Once the line containing "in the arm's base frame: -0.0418" has been written out, stop; until then, restate each line of the entries below word for word from the first.

---- DATA PROVIDED

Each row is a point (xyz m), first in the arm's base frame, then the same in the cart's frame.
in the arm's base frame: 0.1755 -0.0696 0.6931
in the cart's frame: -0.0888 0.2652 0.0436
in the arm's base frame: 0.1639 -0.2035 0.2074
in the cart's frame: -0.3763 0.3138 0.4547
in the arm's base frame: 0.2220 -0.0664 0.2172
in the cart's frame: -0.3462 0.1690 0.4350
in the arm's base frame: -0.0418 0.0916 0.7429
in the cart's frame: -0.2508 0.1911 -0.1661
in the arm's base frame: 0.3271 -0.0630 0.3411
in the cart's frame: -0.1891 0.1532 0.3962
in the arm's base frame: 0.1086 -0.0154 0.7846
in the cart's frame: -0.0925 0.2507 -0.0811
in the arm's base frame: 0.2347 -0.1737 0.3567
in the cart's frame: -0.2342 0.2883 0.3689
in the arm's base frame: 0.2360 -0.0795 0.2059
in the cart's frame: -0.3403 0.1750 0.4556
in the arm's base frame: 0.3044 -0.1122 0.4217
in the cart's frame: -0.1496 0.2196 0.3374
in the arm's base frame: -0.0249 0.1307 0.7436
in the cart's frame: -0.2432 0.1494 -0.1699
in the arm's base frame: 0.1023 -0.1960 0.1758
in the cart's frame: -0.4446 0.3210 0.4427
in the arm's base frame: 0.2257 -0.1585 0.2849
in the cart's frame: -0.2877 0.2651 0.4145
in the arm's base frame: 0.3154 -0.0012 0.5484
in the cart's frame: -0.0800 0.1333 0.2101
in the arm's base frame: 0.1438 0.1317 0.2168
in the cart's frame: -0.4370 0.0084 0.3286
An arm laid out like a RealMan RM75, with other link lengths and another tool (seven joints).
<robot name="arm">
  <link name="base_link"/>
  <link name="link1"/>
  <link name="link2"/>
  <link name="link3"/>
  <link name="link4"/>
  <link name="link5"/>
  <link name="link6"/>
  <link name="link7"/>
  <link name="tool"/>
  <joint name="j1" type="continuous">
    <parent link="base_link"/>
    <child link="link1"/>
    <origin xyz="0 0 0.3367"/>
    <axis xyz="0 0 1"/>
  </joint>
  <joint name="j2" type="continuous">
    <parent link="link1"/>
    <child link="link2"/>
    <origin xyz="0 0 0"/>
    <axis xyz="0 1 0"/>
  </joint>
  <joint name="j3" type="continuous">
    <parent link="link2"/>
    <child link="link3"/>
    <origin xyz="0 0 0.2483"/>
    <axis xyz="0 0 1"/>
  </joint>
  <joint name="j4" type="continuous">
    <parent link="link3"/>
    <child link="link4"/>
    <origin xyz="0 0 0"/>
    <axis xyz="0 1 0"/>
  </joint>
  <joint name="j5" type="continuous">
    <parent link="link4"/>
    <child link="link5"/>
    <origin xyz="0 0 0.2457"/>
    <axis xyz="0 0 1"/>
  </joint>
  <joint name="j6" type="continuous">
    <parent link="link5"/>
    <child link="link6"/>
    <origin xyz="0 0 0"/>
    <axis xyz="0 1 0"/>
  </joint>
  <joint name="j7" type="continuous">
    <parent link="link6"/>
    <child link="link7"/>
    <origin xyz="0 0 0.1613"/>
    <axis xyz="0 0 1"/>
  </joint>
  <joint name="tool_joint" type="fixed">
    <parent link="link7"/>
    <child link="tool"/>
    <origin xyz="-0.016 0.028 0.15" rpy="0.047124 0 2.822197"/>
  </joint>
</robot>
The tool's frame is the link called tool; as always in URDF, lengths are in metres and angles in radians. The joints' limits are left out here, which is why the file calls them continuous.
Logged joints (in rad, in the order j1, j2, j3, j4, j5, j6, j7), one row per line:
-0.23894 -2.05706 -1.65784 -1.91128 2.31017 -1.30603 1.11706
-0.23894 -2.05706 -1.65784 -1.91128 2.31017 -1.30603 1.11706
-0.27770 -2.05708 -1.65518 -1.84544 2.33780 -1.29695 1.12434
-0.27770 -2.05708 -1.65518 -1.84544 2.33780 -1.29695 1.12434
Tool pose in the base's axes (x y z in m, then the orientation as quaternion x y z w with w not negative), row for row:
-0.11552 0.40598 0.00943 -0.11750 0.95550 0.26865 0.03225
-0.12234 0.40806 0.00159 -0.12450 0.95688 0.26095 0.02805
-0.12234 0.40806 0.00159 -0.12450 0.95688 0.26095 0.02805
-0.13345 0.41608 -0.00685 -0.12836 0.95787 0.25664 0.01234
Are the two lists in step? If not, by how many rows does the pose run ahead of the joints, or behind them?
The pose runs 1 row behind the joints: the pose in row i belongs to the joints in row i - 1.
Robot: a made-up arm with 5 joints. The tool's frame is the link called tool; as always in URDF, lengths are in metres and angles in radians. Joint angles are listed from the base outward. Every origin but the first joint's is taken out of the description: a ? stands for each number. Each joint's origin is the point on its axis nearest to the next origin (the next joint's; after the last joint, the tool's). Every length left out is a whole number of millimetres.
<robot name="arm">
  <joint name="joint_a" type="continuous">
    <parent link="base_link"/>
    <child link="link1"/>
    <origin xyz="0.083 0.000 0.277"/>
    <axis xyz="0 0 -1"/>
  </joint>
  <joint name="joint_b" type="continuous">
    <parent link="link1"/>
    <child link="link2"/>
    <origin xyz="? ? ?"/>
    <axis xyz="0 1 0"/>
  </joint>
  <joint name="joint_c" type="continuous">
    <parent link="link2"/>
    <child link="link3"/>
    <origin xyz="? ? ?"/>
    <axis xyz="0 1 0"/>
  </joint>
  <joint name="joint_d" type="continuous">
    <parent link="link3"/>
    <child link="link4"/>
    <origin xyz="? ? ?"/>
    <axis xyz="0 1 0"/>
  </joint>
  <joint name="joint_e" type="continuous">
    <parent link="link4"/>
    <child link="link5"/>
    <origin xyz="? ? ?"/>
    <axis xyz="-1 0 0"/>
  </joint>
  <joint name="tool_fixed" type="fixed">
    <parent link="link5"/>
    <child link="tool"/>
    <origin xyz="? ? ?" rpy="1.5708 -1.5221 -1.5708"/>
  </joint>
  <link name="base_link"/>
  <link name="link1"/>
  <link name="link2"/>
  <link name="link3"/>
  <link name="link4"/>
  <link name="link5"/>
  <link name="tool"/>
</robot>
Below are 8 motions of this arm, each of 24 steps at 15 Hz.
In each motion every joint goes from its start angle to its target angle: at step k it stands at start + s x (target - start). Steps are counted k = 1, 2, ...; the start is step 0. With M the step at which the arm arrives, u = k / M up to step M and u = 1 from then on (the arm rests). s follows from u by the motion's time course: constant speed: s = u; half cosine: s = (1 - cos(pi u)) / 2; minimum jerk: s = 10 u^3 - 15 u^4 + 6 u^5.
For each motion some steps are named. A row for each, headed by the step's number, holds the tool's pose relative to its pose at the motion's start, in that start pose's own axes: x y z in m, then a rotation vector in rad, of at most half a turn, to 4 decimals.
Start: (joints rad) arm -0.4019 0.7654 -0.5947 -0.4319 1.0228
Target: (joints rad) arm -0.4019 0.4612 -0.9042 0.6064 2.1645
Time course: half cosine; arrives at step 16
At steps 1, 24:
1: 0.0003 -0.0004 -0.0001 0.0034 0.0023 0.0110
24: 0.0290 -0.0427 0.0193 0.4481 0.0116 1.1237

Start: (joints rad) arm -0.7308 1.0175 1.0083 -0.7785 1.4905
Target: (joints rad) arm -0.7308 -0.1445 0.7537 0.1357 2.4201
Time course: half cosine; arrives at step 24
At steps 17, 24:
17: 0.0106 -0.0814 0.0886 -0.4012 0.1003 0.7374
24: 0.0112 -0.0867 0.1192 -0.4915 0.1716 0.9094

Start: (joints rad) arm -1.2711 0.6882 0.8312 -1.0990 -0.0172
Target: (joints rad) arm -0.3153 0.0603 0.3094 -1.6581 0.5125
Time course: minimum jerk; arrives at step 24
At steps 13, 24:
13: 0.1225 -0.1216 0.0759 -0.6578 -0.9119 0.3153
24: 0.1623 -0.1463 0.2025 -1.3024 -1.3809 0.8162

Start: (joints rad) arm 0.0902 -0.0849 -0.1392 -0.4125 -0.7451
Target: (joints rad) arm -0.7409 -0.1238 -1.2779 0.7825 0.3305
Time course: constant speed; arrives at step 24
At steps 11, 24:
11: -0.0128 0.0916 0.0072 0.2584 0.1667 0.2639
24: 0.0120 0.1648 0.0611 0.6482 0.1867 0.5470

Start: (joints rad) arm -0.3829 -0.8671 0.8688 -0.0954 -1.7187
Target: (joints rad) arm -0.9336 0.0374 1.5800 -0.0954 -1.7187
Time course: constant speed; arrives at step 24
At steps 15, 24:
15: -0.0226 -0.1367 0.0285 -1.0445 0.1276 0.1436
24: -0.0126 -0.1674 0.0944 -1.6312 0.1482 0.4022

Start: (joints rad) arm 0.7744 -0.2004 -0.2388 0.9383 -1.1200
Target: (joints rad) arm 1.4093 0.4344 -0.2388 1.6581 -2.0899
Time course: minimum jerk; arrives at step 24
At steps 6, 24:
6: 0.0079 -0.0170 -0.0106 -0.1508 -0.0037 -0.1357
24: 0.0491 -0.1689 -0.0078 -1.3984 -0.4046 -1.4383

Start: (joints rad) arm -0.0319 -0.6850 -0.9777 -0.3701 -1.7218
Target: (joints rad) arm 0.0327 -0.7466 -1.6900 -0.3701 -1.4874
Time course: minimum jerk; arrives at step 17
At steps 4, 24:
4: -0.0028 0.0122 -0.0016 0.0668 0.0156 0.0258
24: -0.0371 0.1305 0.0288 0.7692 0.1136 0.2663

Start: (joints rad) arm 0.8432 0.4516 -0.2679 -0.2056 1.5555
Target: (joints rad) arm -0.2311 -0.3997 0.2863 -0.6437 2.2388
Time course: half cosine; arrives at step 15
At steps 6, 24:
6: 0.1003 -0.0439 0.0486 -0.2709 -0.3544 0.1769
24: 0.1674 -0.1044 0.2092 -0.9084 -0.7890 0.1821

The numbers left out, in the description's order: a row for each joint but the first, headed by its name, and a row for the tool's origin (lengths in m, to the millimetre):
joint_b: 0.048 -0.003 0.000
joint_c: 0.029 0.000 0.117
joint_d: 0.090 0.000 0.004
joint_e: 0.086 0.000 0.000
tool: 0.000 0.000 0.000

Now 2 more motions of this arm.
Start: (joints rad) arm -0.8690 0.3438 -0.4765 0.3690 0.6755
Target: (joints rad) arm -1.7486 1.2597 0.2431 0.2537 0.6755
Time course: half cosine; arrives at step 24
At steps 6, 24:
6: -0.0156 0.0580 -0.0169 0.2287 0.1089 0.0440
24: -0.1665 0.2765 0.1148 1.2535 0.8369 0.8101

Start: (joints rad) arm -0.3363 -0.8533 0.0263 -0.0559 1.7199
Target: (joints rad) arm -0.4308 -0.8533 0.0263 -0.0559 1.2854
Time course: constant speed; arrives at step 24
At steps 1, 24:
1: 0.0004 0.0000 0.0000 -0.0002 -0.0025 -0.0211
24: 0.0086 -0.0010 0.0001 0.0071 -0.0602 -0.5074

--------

§ EXPECTED ANSWER:
Each row is a point (xyz m), first in the arm's base frame, then the same in the cart's frame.
in the arm's base frame: 0.1755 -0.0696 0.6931
in the cart's frame: -0.0888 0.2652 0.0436
in the arm's base frame: 0.1639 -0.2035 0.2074
in the cart's frame: -0.3763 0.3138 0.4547
in the arm's base frame: 0.2220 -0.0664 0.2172
in the cart's frame: -0.3462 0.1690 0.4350
in the arm's base frame: -0.0418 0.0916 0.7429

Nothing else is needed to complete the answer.